The primary mission of the
Stochastic Modeling, Analysis and Control (SMAC) Laboratory, co-directed by
Drs. Jeffrey Kharoufeh and Lisa Maillart, is to support doctoral-level research that
addresses the mathematical modeling, analysis and control of engineering, service
and other systems that have inherently stochastic elements. Research in the lab emphasizes analytical and
computer-based modeling of such systems (e.g., energy, reliability, maintenance,
production, telecommunications, inventory, medical decision making, healthcare
operations, healthcare policy), and their optimization by exploiting applied
probability, stochastic processes and stochastic optimal control techniques
(e.g., completely and partially observed Markov decision processes).
This collaborative laboratory’s aim
is to generate, analyze and provide viable solutions to complex, often
sequential, decision-making problems in uncertain environments. The SMAC Lab is primarily funded through grants
from the National Science Foundation, the U.S. Department of Defense, the U.S. Department
of Veterans Affairs and other governmental agencies.
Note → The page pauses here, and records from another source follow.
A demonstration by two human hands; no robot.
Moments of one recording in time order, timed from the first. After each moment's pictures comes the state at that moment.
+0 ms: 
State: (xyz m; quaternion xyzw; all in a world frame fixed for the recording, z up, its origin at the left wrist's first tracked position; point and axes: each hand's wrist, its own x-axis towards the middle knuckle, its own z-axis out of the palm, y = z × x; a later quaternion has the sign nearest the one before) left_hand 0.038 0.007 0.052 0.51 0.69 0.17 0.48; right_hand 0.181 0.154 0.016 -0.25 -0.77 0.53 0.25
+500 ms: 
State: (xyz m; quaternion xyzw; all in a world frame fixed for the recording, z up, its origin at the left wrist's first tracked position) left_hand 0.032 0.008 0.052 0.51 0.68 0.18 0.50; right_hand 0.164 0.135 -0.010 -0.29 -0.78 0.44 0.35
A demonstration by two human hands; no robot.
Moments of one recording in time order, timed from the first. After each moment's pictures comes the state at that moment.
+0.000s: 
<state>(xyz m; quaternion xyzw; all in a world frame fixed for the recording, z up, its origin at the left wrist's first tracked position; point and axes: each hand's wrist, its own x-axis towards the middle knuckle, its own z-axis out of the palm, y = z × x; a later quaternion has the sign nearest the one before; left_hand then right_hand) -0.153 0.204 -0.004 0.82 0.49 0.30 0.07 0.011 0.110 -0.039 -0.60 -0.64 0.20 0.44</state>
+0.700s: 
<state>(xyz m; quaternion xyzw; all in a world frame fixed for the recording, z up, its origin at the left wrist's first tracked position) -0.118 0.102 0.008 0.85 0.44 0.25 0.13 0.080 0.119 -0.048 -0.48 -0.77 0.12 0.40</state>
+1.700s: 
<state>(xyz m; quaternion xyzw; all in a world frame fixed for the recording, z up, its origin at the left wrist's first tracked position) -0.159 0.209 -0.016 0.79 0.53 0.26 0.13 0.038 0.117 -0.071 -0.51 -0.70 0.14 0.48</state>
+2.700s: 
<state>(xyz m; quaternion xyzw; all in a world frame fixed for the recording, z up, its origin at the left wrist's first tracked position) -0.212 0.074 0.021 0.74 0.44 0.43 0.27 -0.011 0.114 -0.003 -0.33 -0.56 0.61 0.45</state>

Current research thrusts in the laboratory
include:
- the modeling,
analysis and optimization of energy storage systems;
- maintenance
optimization of wind energy systems;
- degradation-based
reliability modeling and evaluation;
- data-driven,
adaptive maintenance planning models;
- spare
parts inventory modeling and control;
- dynamic
optimal control of service systems;
- co-sourcing
and pricing in customer contact centers;
- medical
decision making applications in organ transplantation,
- cardiac
device care and therapy sequencing;
- healthcare
operations applications in vaccine administration and donor milk
processing;
- health
policy applications in organ allocation and paid sick days legislation.